総務省が相次ぐ通信事故でNTTドコモを指導--電通法の違反も

総務省は1月26日、NTTドコモに対して同社が提供する携帯電話サービスにおいて生じた事故を踏まえ、再発防止策を含む対策などを早急に講じ、その実施結果を報告するよう指導した。

 具体的には、総合通信基盤局長名の本日付けの文書により、以下の観点を踏まえた再発防止策などを早急に実施するとともに、その実施結果、今後の取り組みを3月30日までに報告するようにした。

利用者や通信量の増加に適切に対応するための電気通信設備の配備
電気通信設備の故障等の発生に対応するための適切な予備設備の配備及び監視体制の構築
負荷試験等を通じた輻輳防止
通信の秘密の保護及び個人情報の保護
利用者に対する適切な対応

 同省では、ドコモが提供する携帯電話サービスにおいて、2011年4月以降4件の重大な事故が発生しており、2011年6月6日の事故を除くとスマートフォンにかかるもので、スマートフォン利用者が急増する中、システムの信頼性を向上させる対策などの必要かつ適切な措置が十分に講じられていなかったことにより発生したものと考えている。

 特に、2011年12月20日に発生した事故では、利用者のメールアドレスやメール本文などが漏えいしており、電気通信事業法(昭和59年法律第86号)第4条第1項に規定する通信の秘密の漏えいがあったものと認められるという。
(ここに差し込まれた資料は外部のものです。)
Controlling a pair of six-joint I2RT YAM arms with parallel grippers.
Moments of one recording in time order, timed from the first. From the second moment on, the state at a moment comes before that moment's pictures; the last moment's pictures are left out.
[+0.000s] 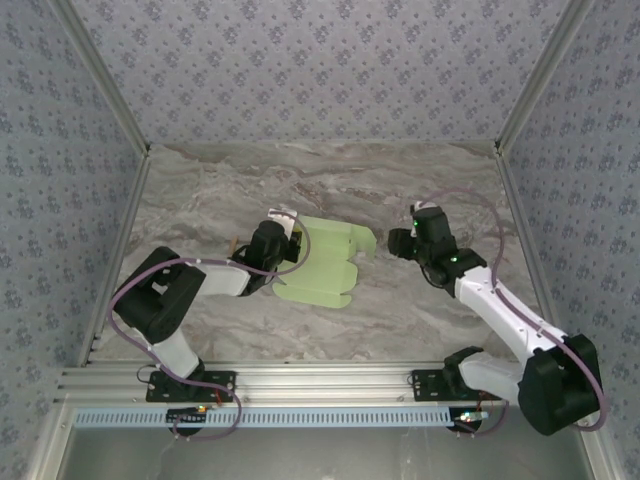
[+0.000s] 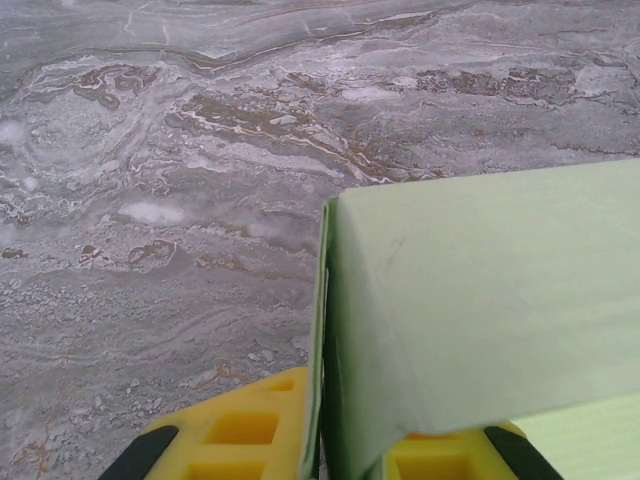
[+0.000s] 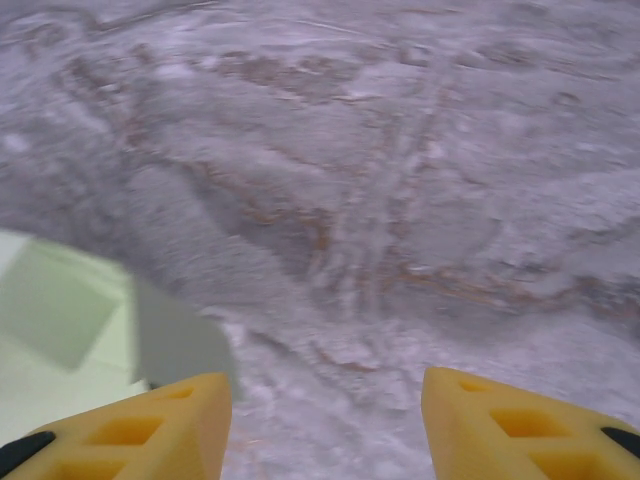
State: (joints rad) left arm -0.64 1.69 0.67 0.54 -0.18 -0.18; right arm 0.36 1.13 0.74 -0.35 0.11 0.37
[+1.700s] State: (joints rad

さらに、個人情報の保護に関する法律(平成15年法律第57号)第20条及び電気通信分野における個人情報の保護に関するガイドライン(平成16年総務省告示第695号)第11条第1項に規定する安全管理措置義務に違反するものであるとも認めている。

総務省が公表した事故の概要

2011年6月6日に発生した事故(携帯電話の音声通話、パケット通信が利用しづらい状況となった事案)
・影響時間:13時間9分
・影響サービス:音声通話、パケット通信(電子メール、インターネット接続等)
・影響利用者数:約150万
・原因:利用者の位置情報等を格納するサービス制御装置が故障。装置に故障が起きた際の切り替え手順の不具合により正常な装置についても予備装置に切替を実施。それに伴い多数の端末から一斉に位置情報の再登録の要求が行われたことにより、サービス制御装置の処理能力が大幅に低下。
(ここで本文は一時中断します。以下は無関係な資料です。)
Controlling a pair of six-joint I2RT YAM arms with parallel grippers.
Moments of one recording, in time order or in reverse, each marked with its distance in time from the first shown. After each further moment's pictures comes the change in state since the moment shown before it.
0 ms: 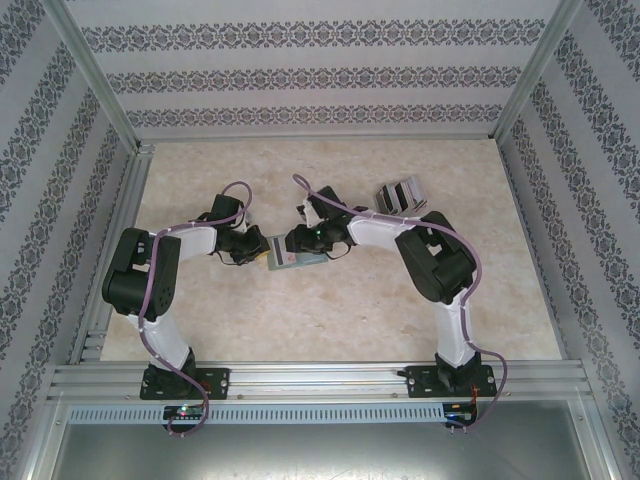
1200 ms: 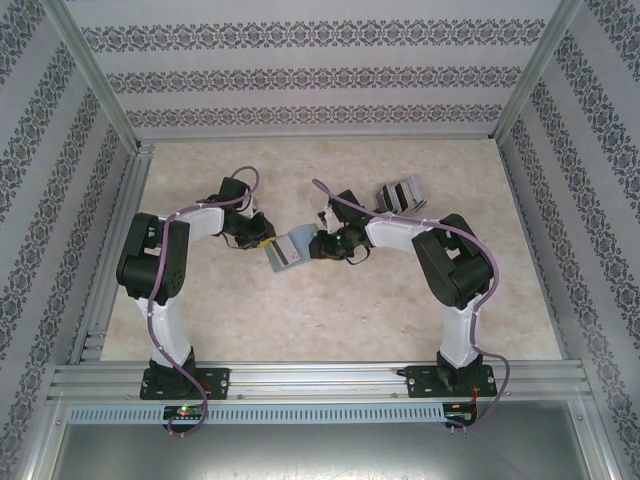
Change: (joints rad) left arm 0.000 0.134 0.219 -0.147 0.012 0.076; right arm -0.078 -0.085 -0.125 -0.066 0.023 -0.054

2011年8月16日に発生した事故(SPモードのパケット通信が利用しづらい状況となった事案)
・影響時間:7時間
・影響サービス:SPモードに係るパケット通信(電子メール、インターネット接続等)
・影響利用者数:約110万
・原因:SPモード用中継スイッチが故障。いったんネットワークから切断された多数の端末から一斉に接続に係る認証要求が行われたことにより、認証サーバの処理能力が大幅に低下。
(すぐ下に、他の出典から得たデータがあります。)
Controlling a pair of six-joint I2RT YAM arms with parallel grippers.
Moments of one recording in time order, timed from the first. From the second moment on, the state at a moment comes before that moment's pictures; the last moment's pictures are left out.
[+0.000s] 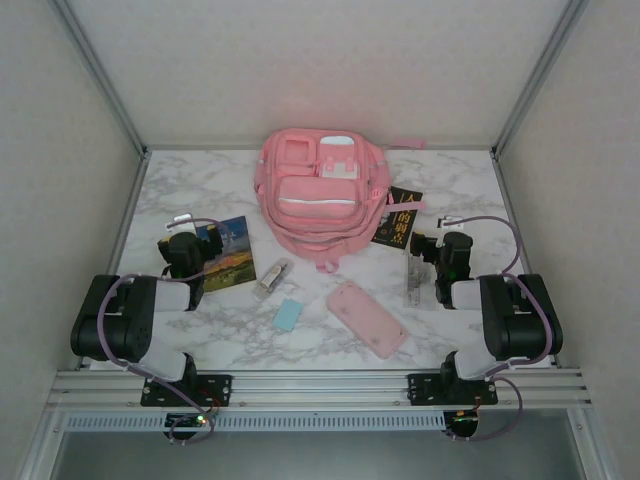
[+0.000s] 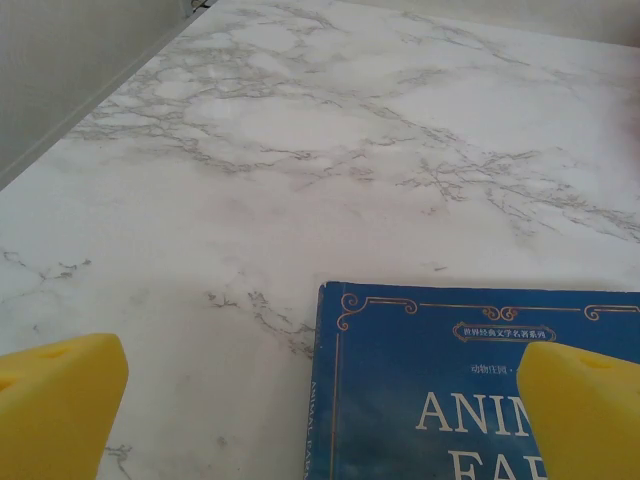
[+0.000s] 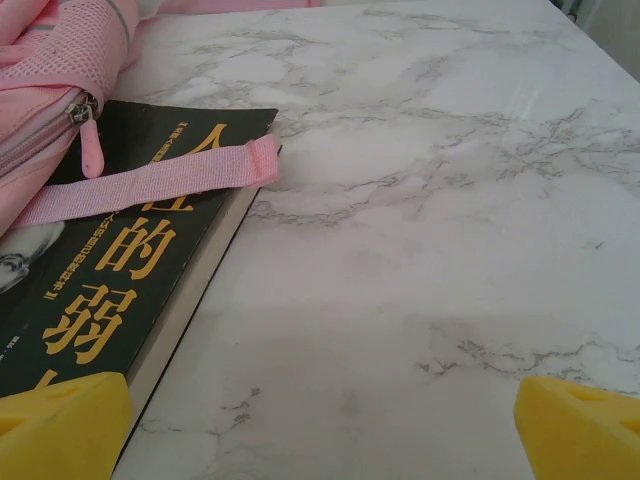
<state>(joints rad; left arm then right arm) -0.07 1.53 0.37 0.76 -0.27 -0.16 0.07 1.53 0.37 0.71 0.11 0.07</state>
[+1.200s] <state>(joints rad) -0.07 1.52 0.39 0.71 -0.27 -0.15 0.07 1.53 0.38 0.70 0.11 0.06</state>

2011年12月20日に発生した事故(SPモードメールにおいて、一部利用者のメールアドレスが別の利用者のメールアドレスに置き換わる状況等が発生した事案)
・影響時間:5時間38分
・影響サービス:SPモードメール
・影響利用者数:約2万(うち、通信の秘密の漏えいに係る利用者数は2,017、個人情報の漏えいに係る利用者数は6,619)
・原因:伝送路故障に伴い、いったんネットワークから切断された多数の端末から一斉に接続に係る認証要求及びIPアドレス割当要求が行われたことにより利用者情報を管理するサーバの処理能力が大幅に低下し、電話番号とIPアドレスの関連付けに不整合が発生。

2012年1月1日に発生した事故(SPモードメールの送受信がしづらい状況となった事案)

・影響時間:3時間15分
・影響サービス:SPモードメール
・影響利用者数:約260万(うち、不達メッセージを受信できなかった利用者数は、約20万)
・原因:利用者のメールボックス情報等を格納するサーバへの問合せ件数が同時アクセス数の上限値を超過したことにより、同サーバの処理能力が大幅に低下。

2012年1月25日に発生した通信障害(携帯電話サービスが利用しづらい状況となった事案)
・影響時間:4時間42分
・影響サービス:携帯電話(FOMA)に係る音声通話、パケット通信(電子メール、インターネット接続等)
・影響利用者数:最大約252万
・原因:1月25日未明に切り替えたパケット交換機が不安定な状態になった。その後、通信需要が急増したことにより、通信輻輳が拡大したため、通信規制を実施(最大70%)。